*** Data excerpts Section Begins ***
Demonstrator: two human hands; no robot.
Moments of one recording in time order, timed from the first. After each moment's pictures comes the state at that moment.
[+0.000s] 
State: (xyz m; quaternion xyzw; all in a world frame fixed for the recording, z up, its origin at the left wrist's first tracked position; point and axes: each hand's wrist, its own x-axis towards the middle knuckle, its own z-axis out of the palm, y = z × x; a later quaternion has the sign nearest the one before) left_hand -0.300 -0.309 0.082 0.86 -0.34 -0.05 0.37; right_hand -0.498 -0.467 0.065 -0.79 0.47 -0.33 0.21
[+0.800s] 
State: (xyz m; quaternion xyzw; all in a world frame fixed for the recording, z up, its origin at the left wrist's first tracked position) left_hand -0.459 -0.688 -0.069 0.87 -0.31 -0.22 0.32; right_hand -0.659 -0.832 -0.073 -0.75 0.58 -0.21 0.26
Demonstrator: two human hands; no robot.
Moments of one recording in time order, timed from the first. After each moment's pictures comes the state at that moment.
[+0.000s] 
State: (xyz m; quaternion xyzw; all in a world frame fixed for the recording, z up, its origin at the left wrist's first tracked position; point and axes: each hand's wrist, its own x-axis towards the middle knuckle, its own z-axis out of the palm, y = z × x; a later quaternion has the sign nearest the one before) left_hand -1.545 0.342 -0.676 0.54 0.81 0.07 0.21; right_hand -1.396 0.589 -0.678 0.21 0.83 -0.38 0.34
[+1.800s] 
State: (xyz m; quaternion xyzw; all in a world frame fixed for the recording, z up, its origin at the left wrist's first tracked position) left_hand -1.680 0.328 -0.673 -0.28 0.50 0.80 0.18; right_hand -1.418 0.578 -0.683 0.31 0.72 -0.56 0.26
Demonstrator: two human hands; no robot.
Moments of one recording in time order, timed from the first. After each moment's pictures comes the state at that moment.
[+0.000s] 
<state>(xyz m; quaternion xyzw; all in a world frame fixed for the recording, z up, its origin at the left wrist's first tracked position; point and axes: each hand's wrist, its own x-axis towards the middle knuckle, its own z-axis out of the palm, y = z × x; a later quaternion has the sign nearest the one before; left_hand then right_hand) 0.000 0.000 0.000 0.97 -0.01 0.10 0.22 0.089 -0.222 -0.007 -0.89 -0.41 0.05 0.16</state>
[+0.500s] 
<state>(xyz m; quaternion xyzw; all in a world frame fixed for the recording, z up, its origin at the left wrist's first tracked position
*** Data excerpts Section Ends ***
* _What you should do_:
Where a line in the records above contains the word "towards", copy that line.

* _Solution to the exercise_:
State: (xyz m; quaternion xyzw; all in a world frame fixed for the recording, z up, its origin at the left wrist's first tracked position; point and axes: each hand's wrist, its own x-axis towards the middle knuckle, its own z-axis out of the palm, y = z × x; a later quaternion has the sign nearest the one before) left_hand -0.300 -0.309 0.082 0.86 -0.34 -0.05 0.37; right_hand -0.498 -0.467 0.065 -0.79 0.47 -0.33 0.21
State: (xyz m; quaternion xyzw; all in a world frame fixed for the recording, z up, its origin at the left wrist's first tracked position; point and axes: each hand's wrist, its own x-axis towards the middle knuckle, its own z-axis out of the palm, y = z × x; a later quaternion has the sign nearest the one before) left_hand -1.545 0.342 -0.676 0.54 0.81 0.07 0.21; right_hand -1.396 0.589 -0.678 0.21 0.83 -0.38 0.34
<state>(xyz m; quaternion xyzw; all in a world frame fixed for the recording, z up, its origin at the left wrist's first tracked position; point and axes: each hand's wrist, its own x-axis towards the middle knuckle, its own z-axis out of the palm, y = z × x; a later quaternion has the sign nearest the one before; left_hand then right_hand) 0.000 0.000 0.000 0.97 -0.01 0.10 0.22 0.089 -0.222 -0.007 -0.89 -0.41 0.05 0.16</state>

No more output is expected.